Real-time Video Frame Interpolation (VFI) has long been dominated by flow-based methods like RIFE, which offer high throughput but often fail in complicated scenarios involving large motion and occlusion. Conversely, recent diffusion-based approaches (e.g., Consec. BB) achieve state-of-the-art perceptual quality but suffer from prohibitive latency, rendering them impractical for real-time applications. To bridge this gap, we propose Semantic-Guided RIFE (SG-RIFE). Instead of training from scratch, we introduce a parameter-efficient fine-tuning strategy that augments a pre-trained RIFE backbone with semantic priors from a frozen DINOv3 Vision Transformer. We propose a Split-Fidelity Aware Projection Module (Split-FAPM) to compress and refine high-dimensional features, and a Deformable Semantic Fusion (DSF) module to align these semantic priors with pixel-level motion fields. Experiments on SNU-FILM demonstrate that semantic injection provides a decisive boost in perceptual fidelity. SG-RIFE outperforms diffusion-based LDMVFI in FID/LPIPS and achieves quality comparable to Consec. BB on complex benchmarks while running significantly faster, proving that semantic consistency enables flow-based methods to achieve diffusion-competitive perceptual quality in near real-time.

Paper Structure

This paper contains 14 sections, 6 equations, 5 figures, 2 tables.

Figures (5)

  • Figure 1: Semantic Stability Analysis. DINOv3 features for two consecutive frames using a shared PCA basis. Despite large displacement between $I_0$ (Left) and $I_1$ (Right), the semantic representations of moving objects (e.g., the pedestrians) have consistent color signatures. This stability allows SG-RIFE to maintain object identity where traditional flow-based context typically degrades.
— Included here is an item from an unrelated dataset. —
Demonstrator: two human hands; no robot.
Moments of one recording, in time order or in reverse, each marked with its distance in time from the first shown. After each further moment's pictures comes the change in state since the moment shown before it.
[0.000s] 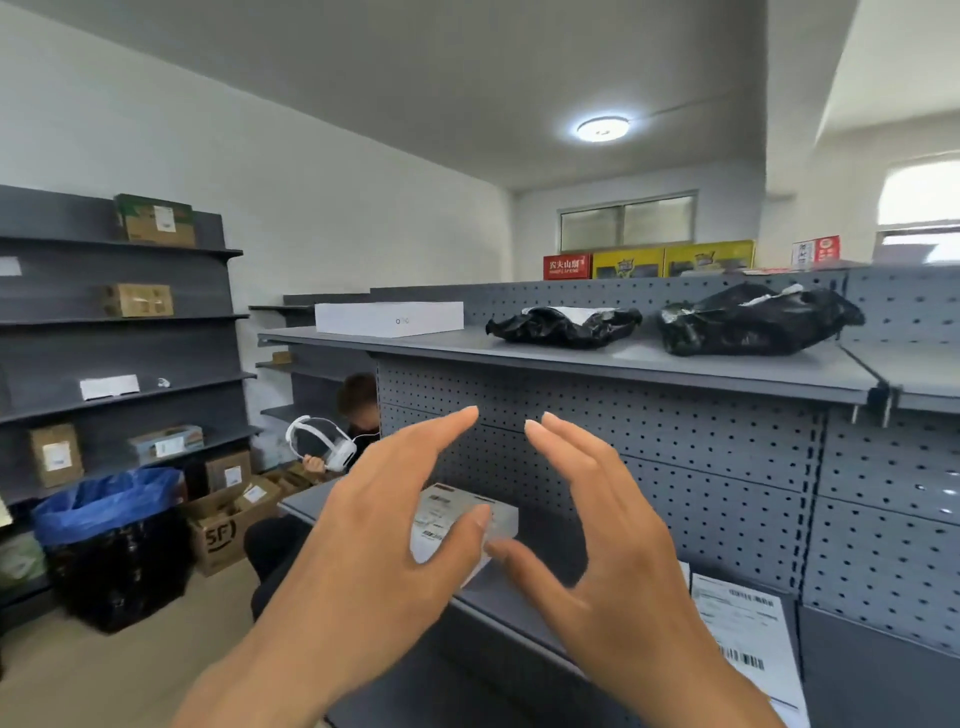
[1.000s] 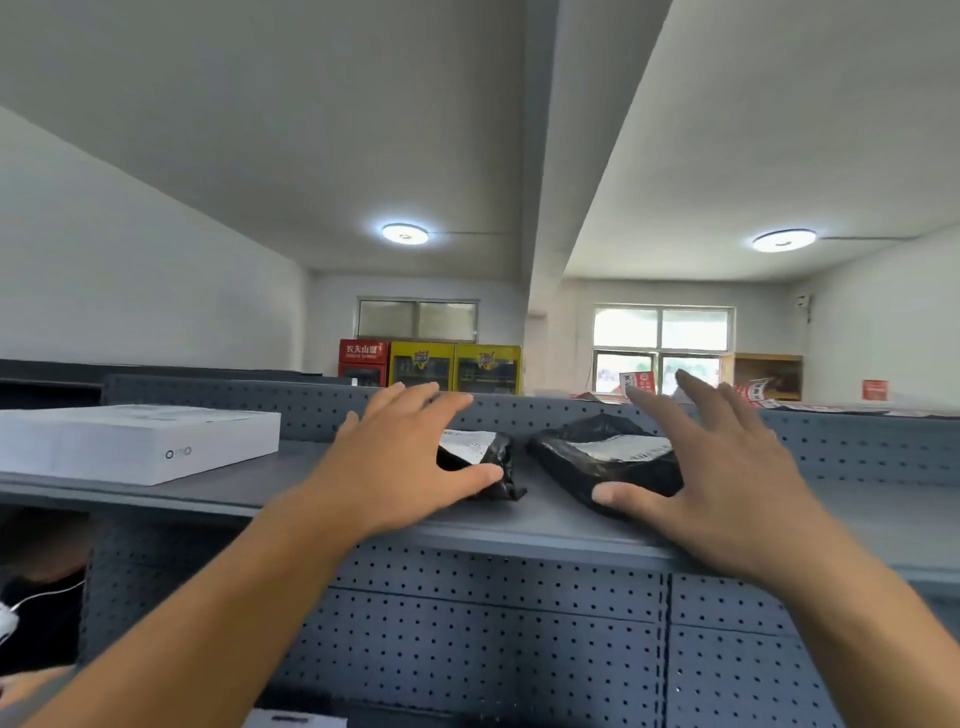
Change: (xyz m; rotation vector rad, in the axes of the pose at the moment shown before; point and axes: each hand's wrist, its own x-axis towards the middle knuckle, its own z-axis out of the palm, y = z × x) left_hand 0.290 -0.065 0.099 0.042 -0.262 0.231; right_hand 0.164 0.077 -0.113 -1.037 -0.105 0.573
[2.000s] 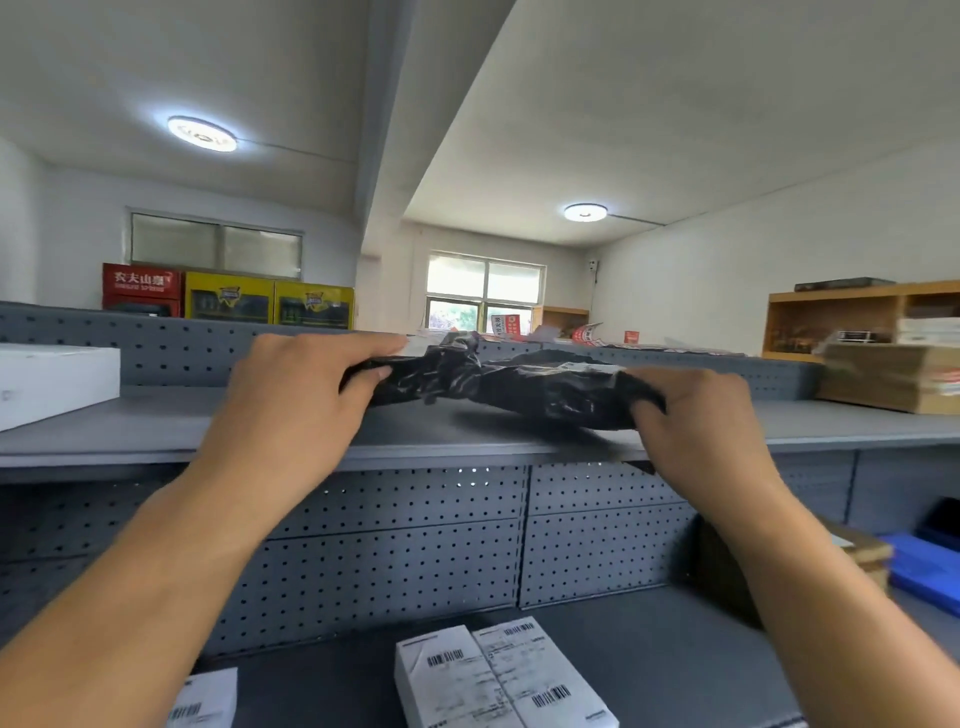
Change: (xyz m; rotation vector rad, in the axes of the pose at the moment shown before) left_hand -0.037 -0.024 -0.013 -0.488 0.392 0.202; right_hand -0.064 -0.035 -0.034 -0.005 0.325 0.204
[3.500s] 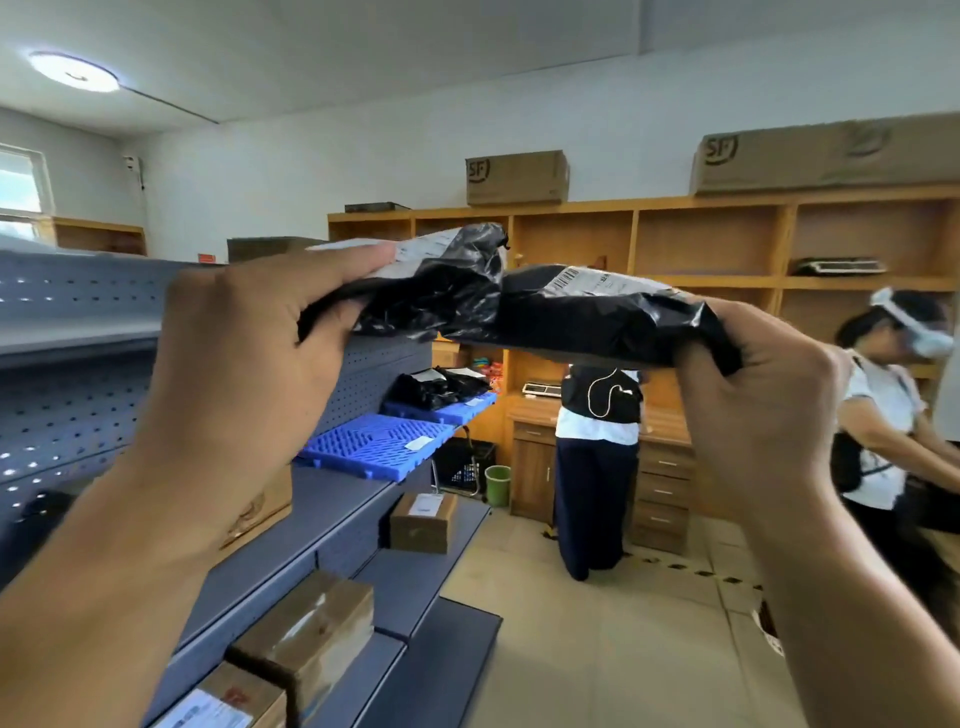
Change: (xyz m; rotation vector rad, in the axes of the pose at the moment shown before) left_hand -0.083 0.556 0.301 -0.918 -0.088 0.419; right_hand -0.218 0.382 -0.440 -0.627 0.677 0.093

  • Figure 2: Overview of SG-RIFE. We extract semantic features from a frozen DINOv3 backbone. These features are compressed via the Split-FAPM, warped using RIFE's intermediate flow, and aligned via Deformable Semantic Fusion (DSF) before being injected into the FusionNet bottleneck.
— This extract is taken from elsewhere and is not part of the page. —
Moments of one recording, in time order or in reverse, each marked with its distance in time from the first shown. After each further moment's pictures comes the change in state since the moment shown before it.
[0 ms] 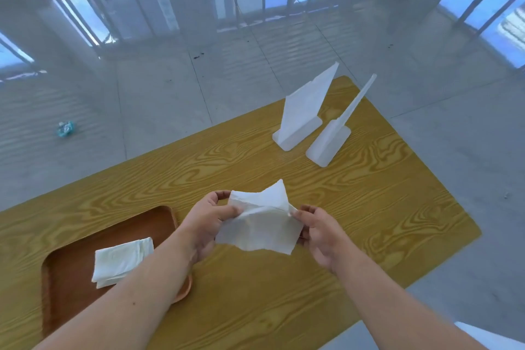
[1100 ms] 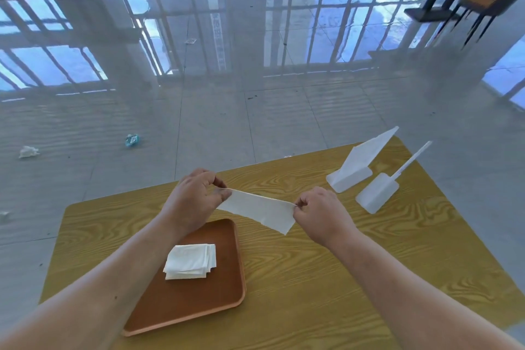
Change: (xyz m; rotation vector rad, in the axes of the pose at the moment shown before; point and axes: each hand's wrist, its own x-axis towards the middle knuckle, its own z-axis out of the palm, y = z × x) left_hand -0.100 0.088 -0.147 0.956 0.458 0.708; right_hand -0.068 -0.071 0.157 -1.455 0.082 -0.801
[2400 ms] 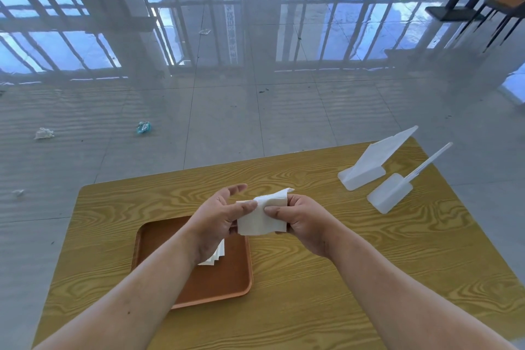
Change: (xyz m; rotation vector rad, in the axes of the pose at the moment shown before) left_hand -0.048 0.014 0.030 -1.081 -0.246 -0.471; right_hand -0.006 -0.044 0.027 1.130 -0.495 0.133
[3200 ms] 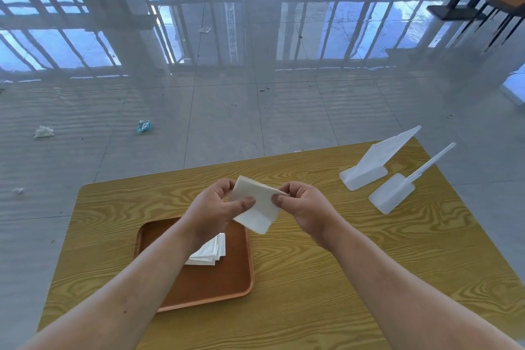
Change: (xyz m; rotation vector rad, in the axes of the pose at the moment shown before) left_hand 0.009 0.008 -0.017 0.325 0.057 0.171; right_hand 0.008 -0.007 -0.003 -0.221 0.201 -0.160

  • Figure 3: Hierarchical Feature Selection. Visualization of principal components from DINOv3 layers. Layer 8 (Left) exhibits high-frequency variance corresponding to local textural patterns and edges. Layer 11 (Right) demonstrates semantic stability, providing semantically coherent guidance that helps the FusionNet preserve global object boundaries.
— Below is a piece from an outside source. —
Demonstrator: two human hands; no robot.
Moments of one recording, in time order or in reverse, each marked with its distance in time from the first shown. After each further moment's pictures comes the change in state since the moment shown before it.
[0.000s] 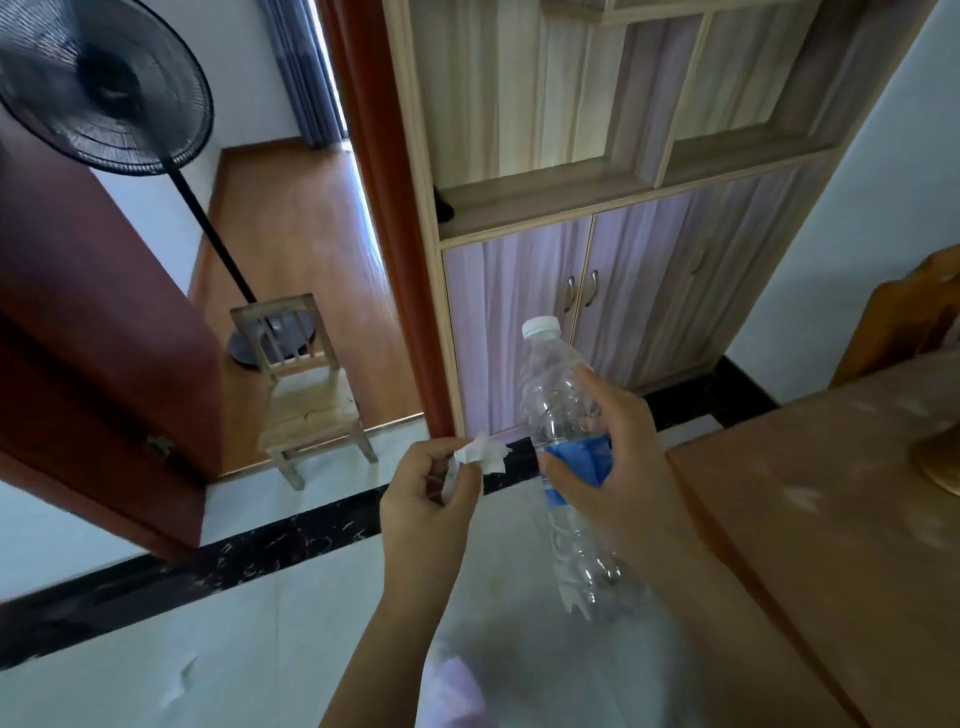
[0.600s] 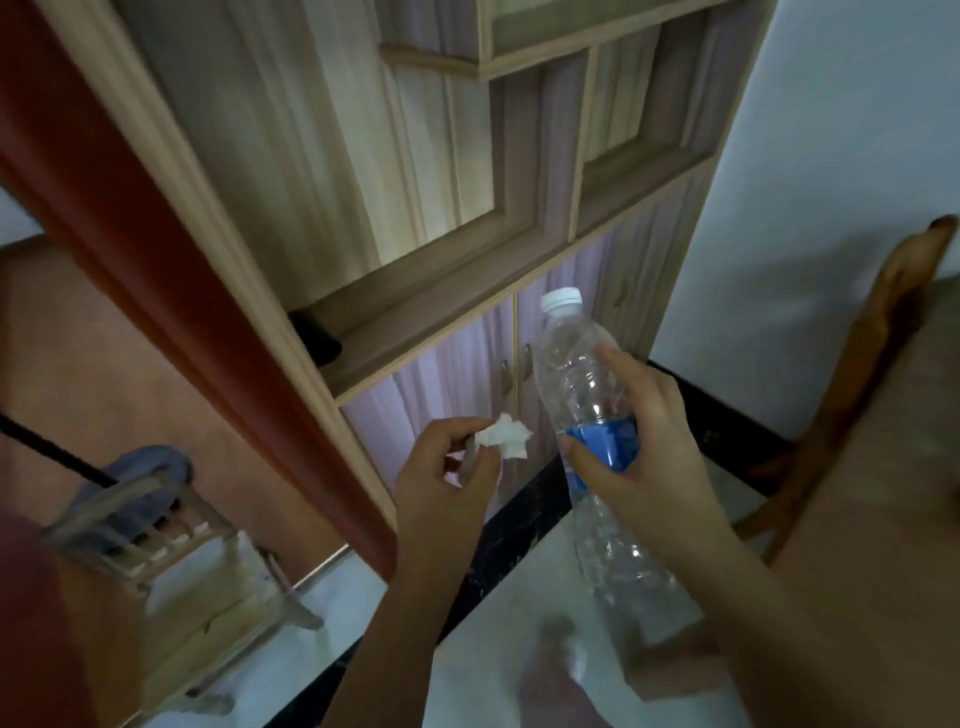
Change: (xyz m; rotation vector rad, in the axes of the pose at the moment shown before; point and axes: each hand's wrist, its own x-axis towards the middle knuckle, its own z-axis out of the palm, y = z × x) left_hand 0.300 0.003 0.141 -0.049 -0.455 0.184; right_hand 0.252 0.073 0.012 -0.066 0.304 0.165
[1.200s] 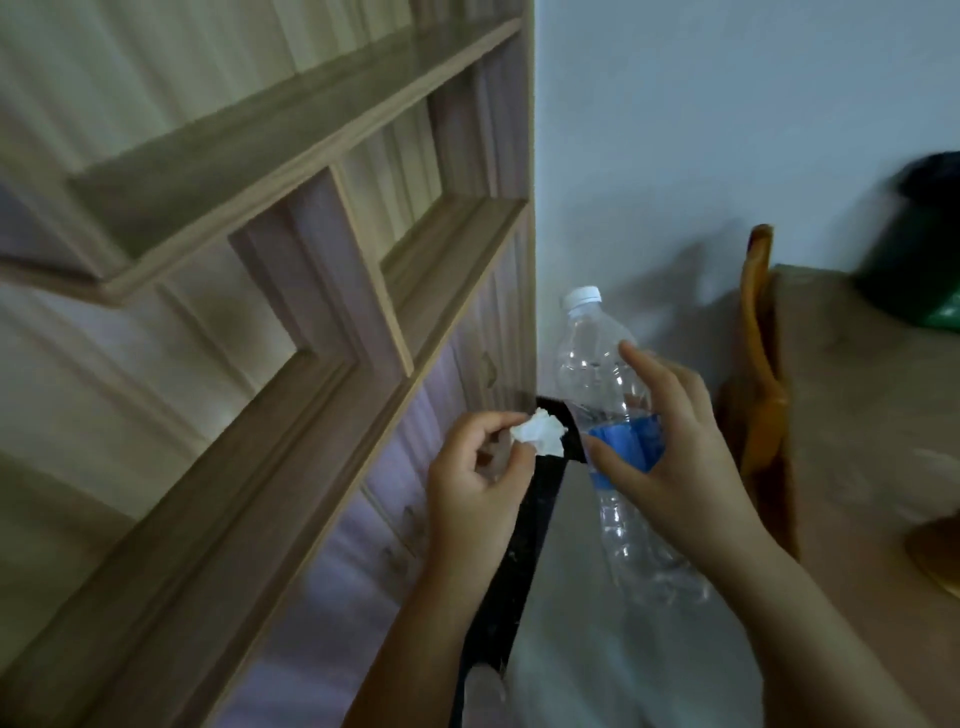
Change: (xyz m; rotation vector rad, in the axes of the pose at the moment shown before) left_hand 0.239 0.002 0.233 -0.181 -0.432 0.112; right_hand 0.198 0.133 -0.098 -0.272 0.356 0.208
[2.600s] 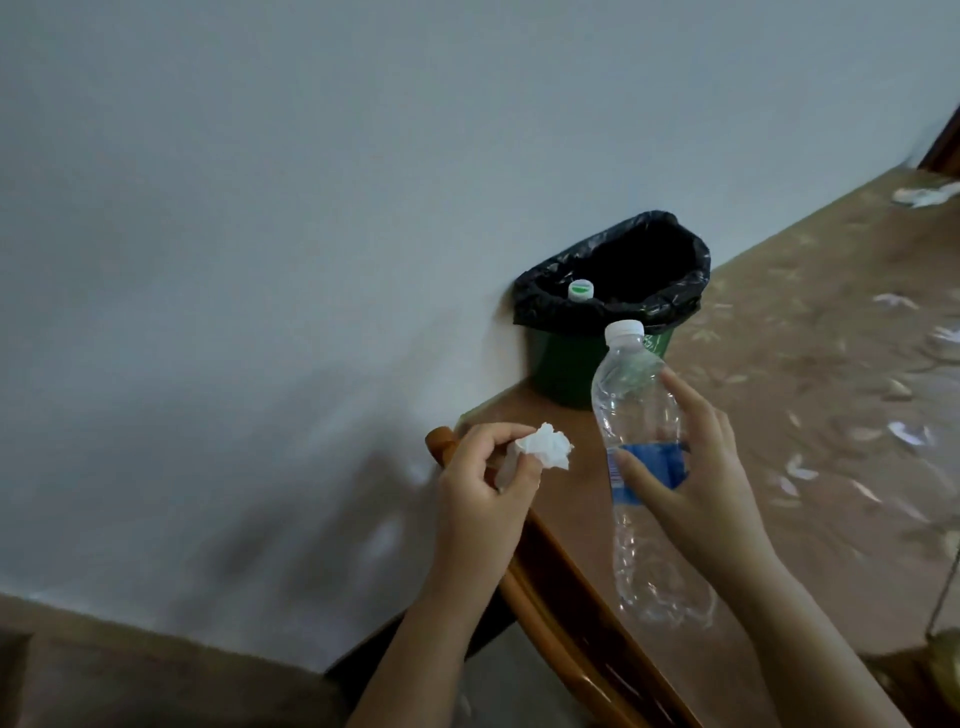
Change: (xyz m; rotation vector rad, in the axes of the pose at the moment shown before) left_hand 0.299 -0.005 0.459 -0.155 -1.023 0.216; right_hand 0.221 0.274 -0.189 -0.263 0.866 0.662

  • Figure 4: Visualization of the Flow-Guided Deformable Alignment (DSF) Mechanism.Left: Coarsely warped semantic features exhibit misalignment due to optical flow errors. Center: The offset magnitude maps ($||\Delta p||$) reveal the active alignment regions. Note the high activation (red) on the dynamic foreground subjects, indicating that the module is performing correction to compensate for flow inaccuracies. Right: The final bi-directional fusion result demonstrates seamless integration of the corrected features.
  • Figure 5: Qualitative Comparison on the SNU-FILM (Extreme) dataset. (a) The overlaid input frames ($I_0$ and $I_1$) illustrate the large motion. (c) The baseline RIFE suffers from ghosting. (d) Our SG-RIFE successfully refines high-frequency textures and mitigates ghosting.